**WORK ITEM**. Omitting the pictures, output all of the records precisely as written.
+ + + +
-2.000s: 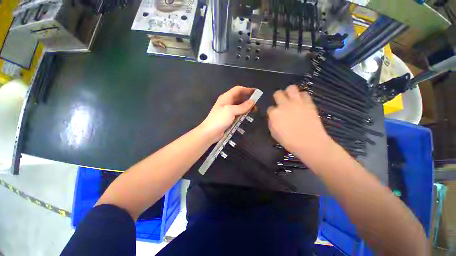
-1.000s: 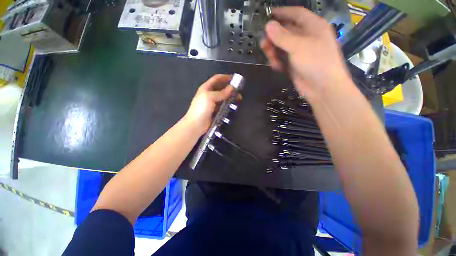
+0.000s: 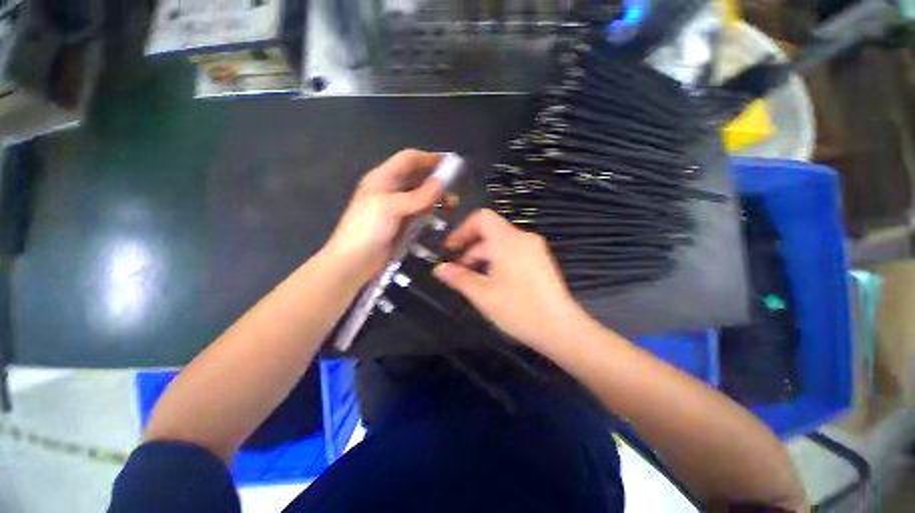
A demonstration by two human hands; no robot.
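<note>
My left hand grips the upper end of a silver insert loading bar, held tilted above the black mat. Small metal holders stick out along the bar's right side, and dark cable lengths run from them down to the right. My right hand is at the bar's right side, its thumb and forefinger close together near an upper holder. Whether a cable is between these fingers is blurred. A fanned pile of black cable lengths with shiny tips lies on the bench to the right.
The steel lower mould plate is at the back, with a spare mould block left of it. A blue tote with black pieces stands at right. A small blue bin is below the front edge. A white bucket is back right.
My right hand has come back from the mould plate to the bar in my left hand. The view has shifted, and the bar now appears further left. The cable pile is uncovered again.
</note>
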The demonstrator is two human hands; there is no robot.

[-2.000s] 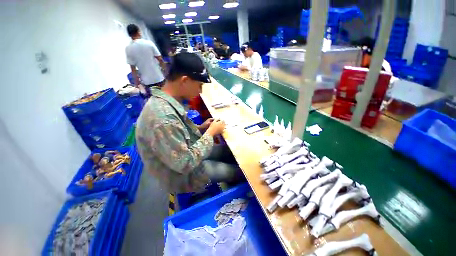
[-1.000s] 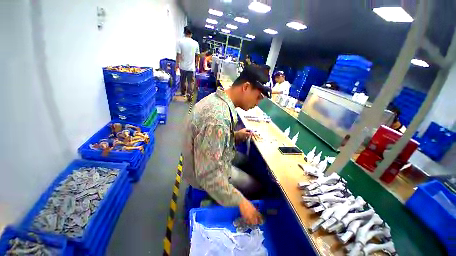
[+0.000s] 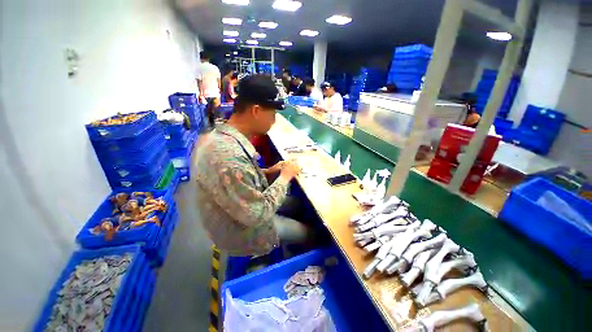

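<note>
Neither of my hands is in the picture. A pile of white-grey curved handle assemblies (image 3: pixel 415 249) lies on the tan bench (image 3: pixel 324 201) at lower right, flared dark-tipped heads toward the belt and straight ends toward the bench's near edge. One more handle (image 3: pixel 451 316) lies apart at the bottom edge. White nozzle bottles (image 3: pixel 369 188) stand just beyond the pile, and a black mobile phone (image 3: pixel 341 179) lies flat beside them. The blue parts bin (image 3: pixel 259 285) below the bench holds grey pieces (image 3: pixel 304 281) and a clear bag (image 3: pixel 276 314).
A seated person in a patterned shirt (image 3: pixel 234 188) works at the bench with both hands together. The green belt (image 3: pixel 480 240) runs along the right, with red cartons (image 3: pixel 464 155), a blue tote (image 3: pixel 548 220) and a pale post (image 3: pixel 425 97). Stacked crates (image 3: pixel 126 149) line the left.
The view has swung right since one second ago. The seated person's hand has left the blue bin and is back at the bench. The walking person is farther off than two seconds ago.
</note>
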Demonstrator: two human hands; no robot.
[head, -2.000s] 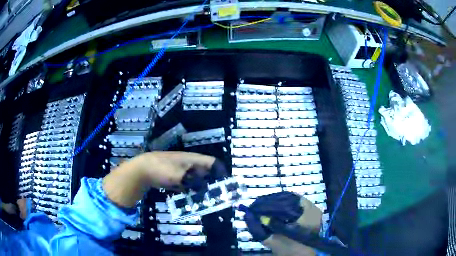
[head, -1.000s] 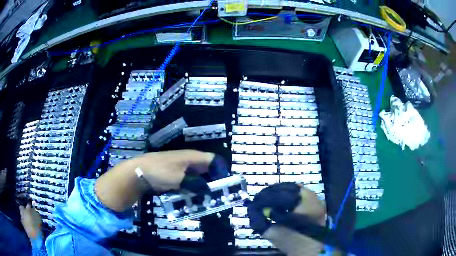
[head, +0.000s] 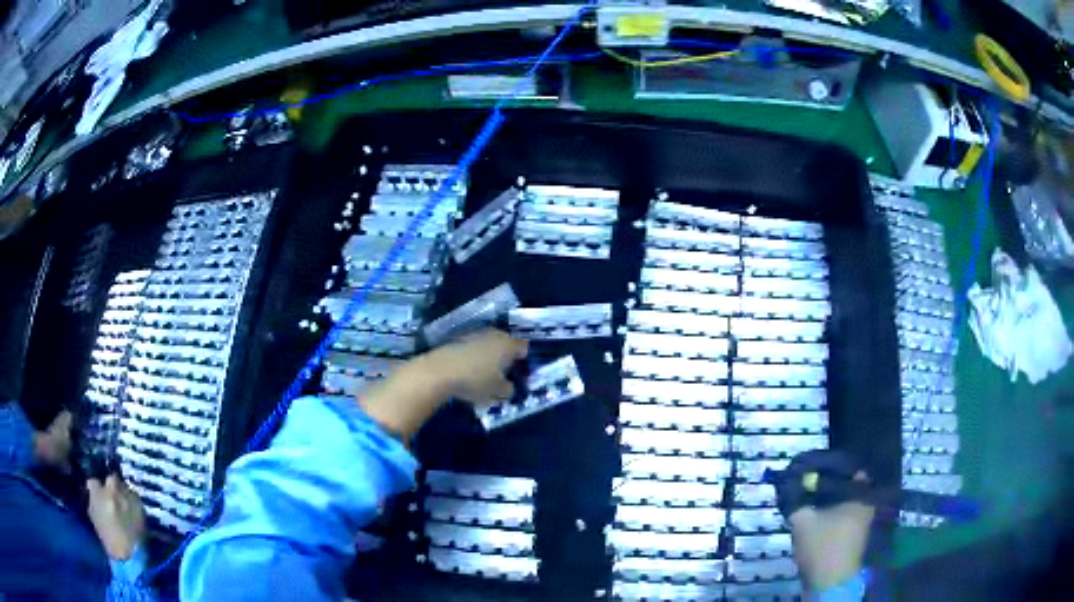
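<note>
My left hand (head: 471, 367), with black coverings on its fingers, is over the middle of the black tray (head: 695, 153). Its fingers touch the left end of a silver multi-port metal housing (head: 544, 393) that lies low over the tray floor, slightly tilted. Whether the fingers still grip it is hard to tell. My right hand (head: 827, 517) is at the lower right, over the right housing columns. It is shut on a dark hand tool (head: 901, 494) with a small yellow mark and a blue end pointing right.
Columns of silver housings (head: 671, 400) fill the tray. Another column (head: 925, 353) lies on the green mat beside a white crumpled cloth (head: 1019, 318). A blue coiled cord (head: 412, 241) crosses the tray. Another person's hands (head: 115, 515) are at the left. A white box (head: 925, 129) stands behind.
My left hand has moved up and away from my right hand with the housing, lowering it toward the tray. My right hand has moved right with the tool. The view has shifted left.
</note>
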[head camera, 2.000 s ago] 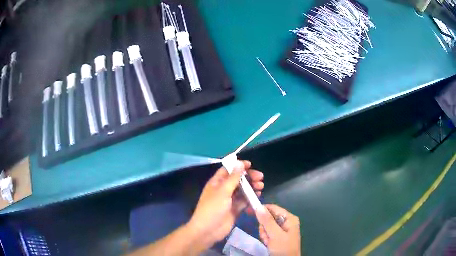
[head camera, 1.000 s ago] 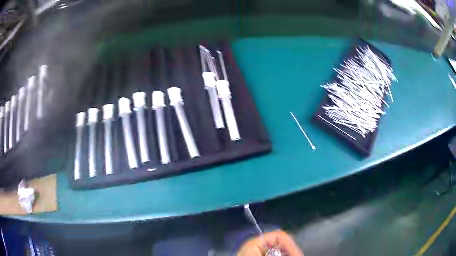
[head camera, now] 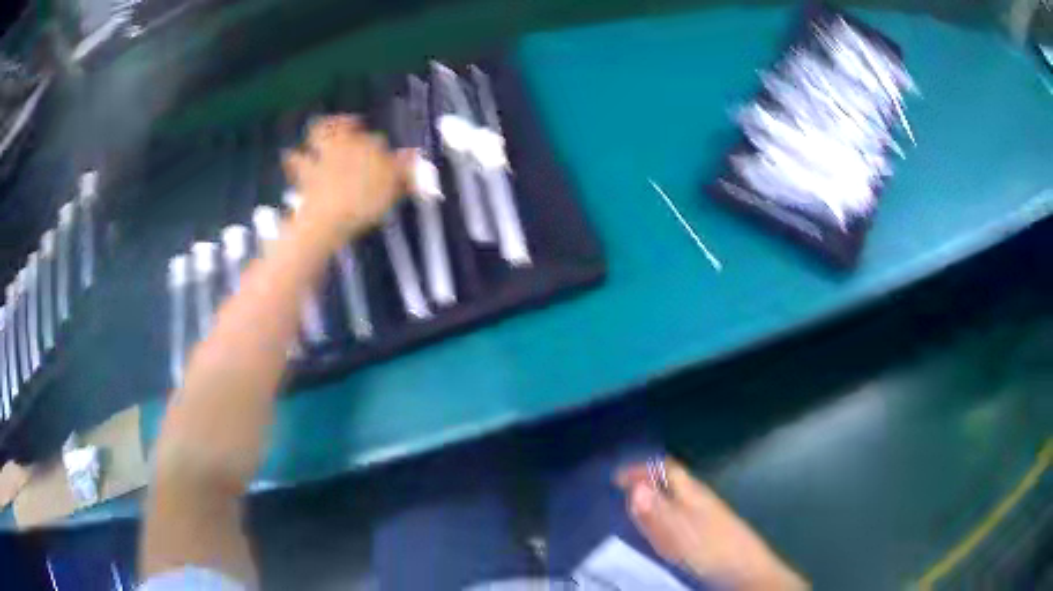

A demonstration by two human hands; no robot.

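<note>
My left hand (head camera: 346, 179) is blurred, over the slotted tray (head camera: 554, 275) among the upper ends of the tube assemblies. Whether it grips one cannot be told. Right of it, a tube assembly (head camera: 435, 248) has its collar close to my fingers, with thin rods above. Two more with rods (head camera: 503, 214) lie further right. Assemblies with white collars (head camera: 204, 259) lie at the left, some partly behind my forearm. My right hand (head camera: 681, 508) is low over my lap, its fingertips closed on short, thin, bright lines that look like rods.
A black rod tray (head camera: 849, 248) heaped with white rods stands at the right. One loose rod (head camera: 686, 225) lies on the green bench (head camera: 600, 335) between the trays. A second row of tubes (head camera: 64, 254) is at far left. A white lump (head camera: 81, 468) lies on cardboard (head camera: 119, 444) near the bench edge.
My left hand has moved from the lap up over the slotted tray. One more tube assembly now lies beside the two with rods. My right hand is apart from the left, low at the right.
</note>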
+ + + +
**OUTPUT BELOW**.
-2.000s: 
-1.000s: 
+0.000s: 
A demonstration by two human hands; no robot.
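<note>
My left hand grips the upper end of a silver insert loading bar, held tilted above the black mat. Small metal holders stick out along the bar's right side, and dark cable lengths run from them down to the right. My right hand is at the bar's right side, its thumb and forefinger close together near an upper holder. Whether a cable is between these fingers is blurred. A fanned pile of black cable lengths with shiny tips lies on the bench to the right.
The steel lower mould plate is at the back, with a spare mould block left of it. A blue tote with black pieces stands at right. A small blue bin is below the front edge. A white bucket is back right.
My right hand has come back from the mould plate to the bar in my left hand. The view has shifted, and the bar now appears further left. The cable pile is uncovered again.
</note>
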The demonstrator is two human hands; there is no robot.

[-2.000s] 
[-1.000s] 
[+0.000s] 

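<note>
Neither of my hands is in the picture. A pile of white-grey curved handle assemblies (image 3: pixel 415 249) lies on the tan bench (image 3: pixel 324 201) at lower right, flared dark-tipped heads toward the belt and straight ends toward the bench's near edge. One more handle (image 3: pixel 451 316) lies apart at the bottom edge. White nozzle bottles (image 3: pixel 369 188) stand just beyond the pile, and a black mobile phone (image 3: pixel 341 179) lies flat beside them. The blue parts bin (image 3: pixel 259 285) below the bench holds grey pieces (image 3: pixel 304 281) and a clear bag (image 3: pixel 276 314).
A seated person in a patterned shirt (image 3: pixel 234 188) works at the bench with both hands together. The green belt (image 3: pixel 480 240) runs along the right, with red cartons (image 3: pixel 464 155), a blue tote (image 3: pixel 548 220) and a pale post (image 3: pixel 425 97). Stacked crates (image 3: pixel 126 149) line the left.
The view has swung right since one second ago. The seated person's hand has left the blue bin and is back at the bench. The walking person is farther off than two seconds ago.
</note>
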Demonstrator: two human hands; no robot.
[head, -2.000s] 
[head, -1.000s] 
[head, +0.000s] 
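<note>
My left hand (head: 471, 367), with black coverings on its fingers, is over the middle of the black tray (head: 695, 153). Its fingers touch the left end of a silver multi-port metal housing (head: 544, 393) that lies low over the tray floor, slightly tilted. Whether the fingers still grip it is hard to tell. My right hand (head: 827, 517) is at the lower right, over the right housing columns. It is shut on a dark hand tool (head: 901, 494) with a small yellow mark and a blue end pointing right.
Columns of silver housings (head: 671, 400) fill the tray. Another column (head: 925, 353) lies on the green mat beside a white crumpled cloth (head: 1019, 318). A blue coiled cord (head: 412, 241) crosses the tray. Another person's hands (head: 115, 515) are at the left. A white box (head: 925, 129) stands behind.
My left hand has moved up and away from my right hand with the housing, lowering it toward the tray. My right hand has moved right with the tool. The view has shifted left.
</note>
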[head camera, 2.000 s ago] 
[head camera, 1.000 s ago] 
[head camera, now] 

A demonstration by two human hands; no robot.

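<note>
My left hand (head camera: 346, 179) is blurred, over the slotted tray (head camera: 554, 275) among the upper ends of the tube assemblies. Whether it grips one cannot be told. Right of it, a tube assembly (head camera: 435, 248) has its collar close to my fingers, with thin rods above. Two more with rods (head camera: 503, 214) lie further right. Assemblies with white collars (head camera: 204, 259) lie at the left, some partly behind my forearm. My right hand (head camera: 681, 508) is low over my lap, its fingertips closed on short, thin, bright lines that look like rods.
A black rod tray (head camera: 849, 248) heaped with white rods stands at the right. One loose rod (head camera: 686, 225) lies on the green bench (head camera: 600, 335) between the trays. A second row of tubes (head camera: 64, 254) is at far left. A white lump (head camera: 81, 468) lies on cardboard (head camera: 119, 444) near the bench edge.
My left hand has moved from the lap up over the slotted tray. One more tube assembly now lies beside the two with rods. My right hand is apart from the left, low at the right.
</note>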

The answer has been fully written out.